Start of Source data

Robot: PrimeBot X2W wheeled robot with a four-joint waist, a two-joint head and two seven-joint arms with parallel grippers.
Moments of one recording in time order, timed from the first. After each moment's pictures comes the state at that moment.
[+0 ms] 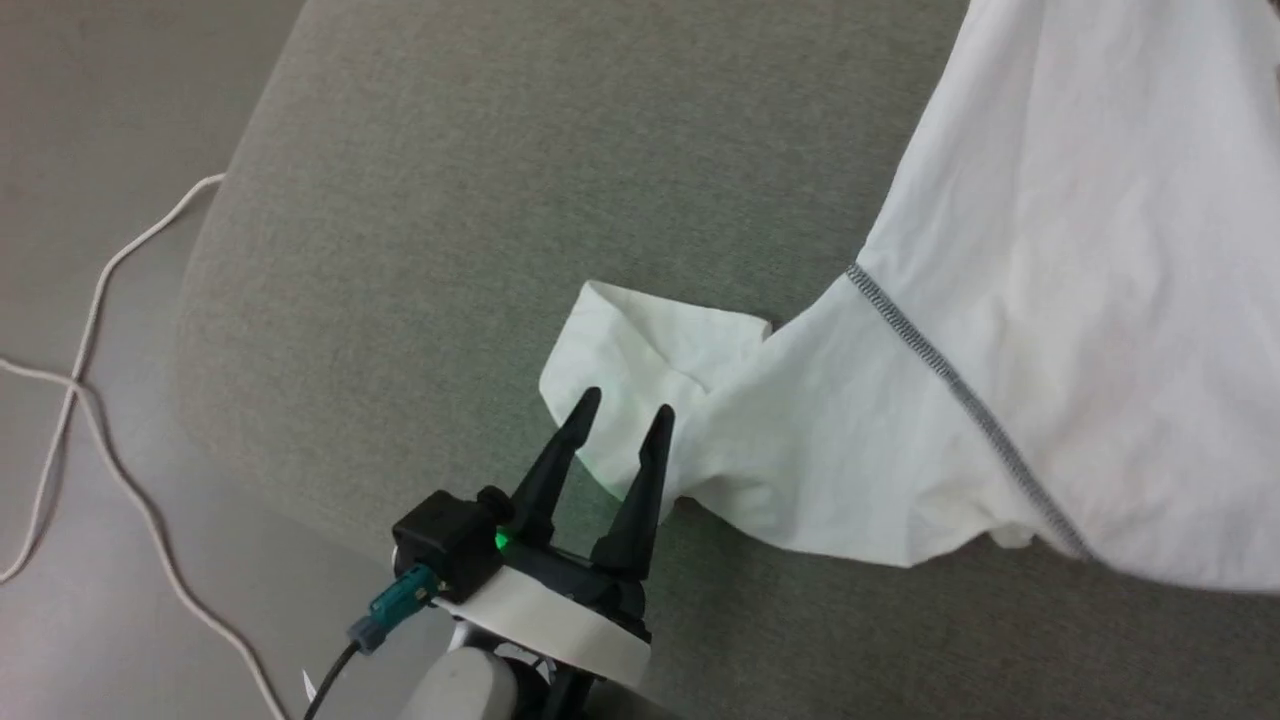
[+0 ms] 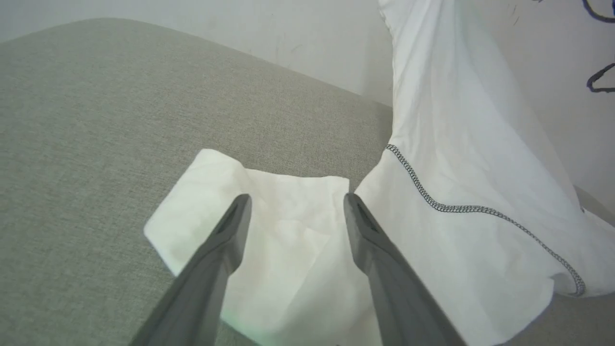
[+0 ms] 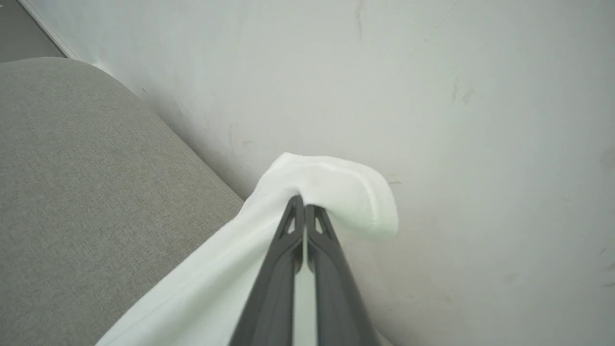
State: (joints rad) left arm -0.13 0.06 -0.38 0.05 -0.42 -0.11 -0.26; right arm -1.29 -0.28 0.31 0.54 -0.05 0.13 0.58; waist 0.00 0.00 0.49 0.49
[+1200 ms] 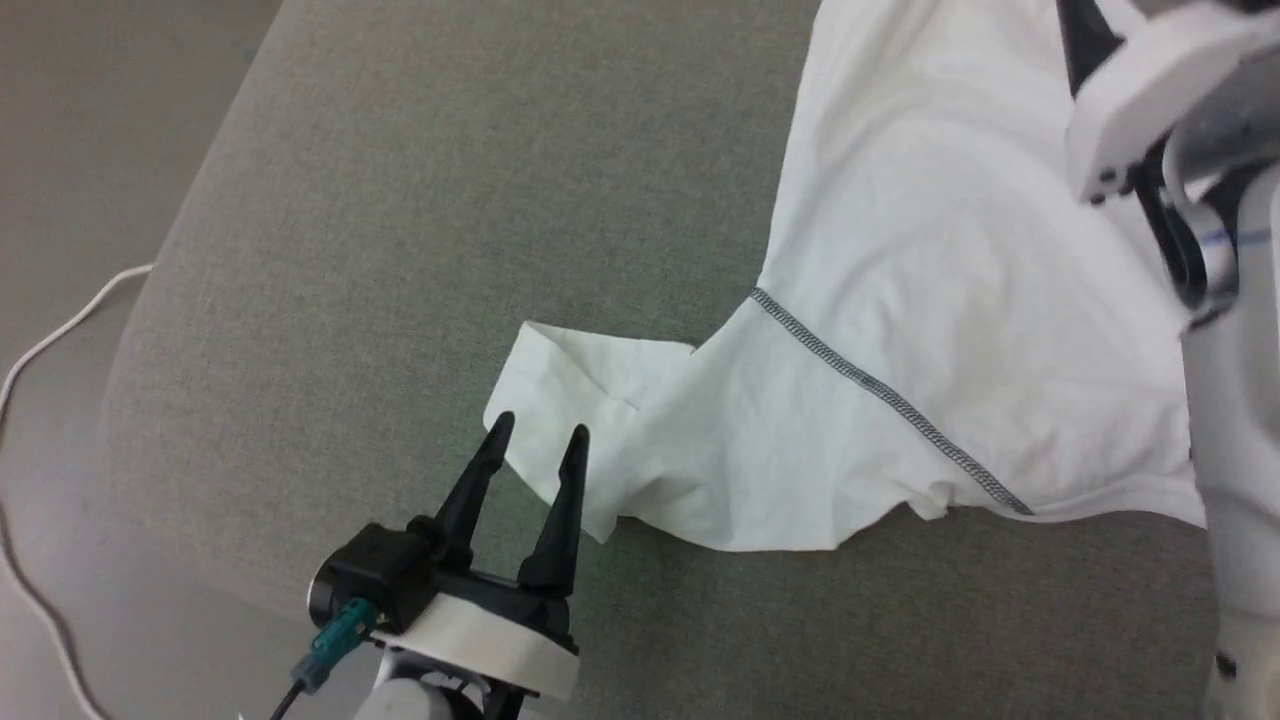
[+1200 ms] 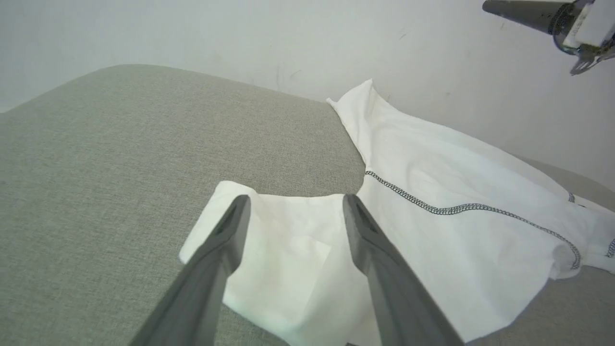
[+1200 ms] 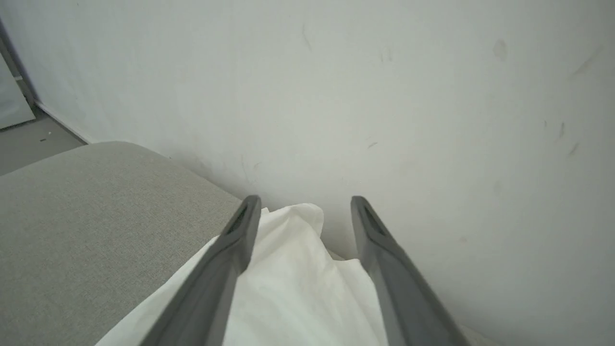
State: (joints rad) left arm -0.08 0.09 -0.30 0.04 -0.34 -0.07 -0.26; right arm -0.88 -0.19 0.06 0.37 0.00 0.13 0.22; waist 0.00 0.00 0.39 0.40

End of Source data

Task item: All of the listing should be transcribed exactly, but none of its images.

Task response:
Robot: PrimeBot X2W wheeled robot with a four-joint waist, a two-joint head and two seven-joint arms with parallel grippers.
Moments of one recording in time order, timed from the first. After each moment's pictures comes the state at that moment.
[+0 ms] 
[+0 ms] 
[+0 ms] 
State: (joints rad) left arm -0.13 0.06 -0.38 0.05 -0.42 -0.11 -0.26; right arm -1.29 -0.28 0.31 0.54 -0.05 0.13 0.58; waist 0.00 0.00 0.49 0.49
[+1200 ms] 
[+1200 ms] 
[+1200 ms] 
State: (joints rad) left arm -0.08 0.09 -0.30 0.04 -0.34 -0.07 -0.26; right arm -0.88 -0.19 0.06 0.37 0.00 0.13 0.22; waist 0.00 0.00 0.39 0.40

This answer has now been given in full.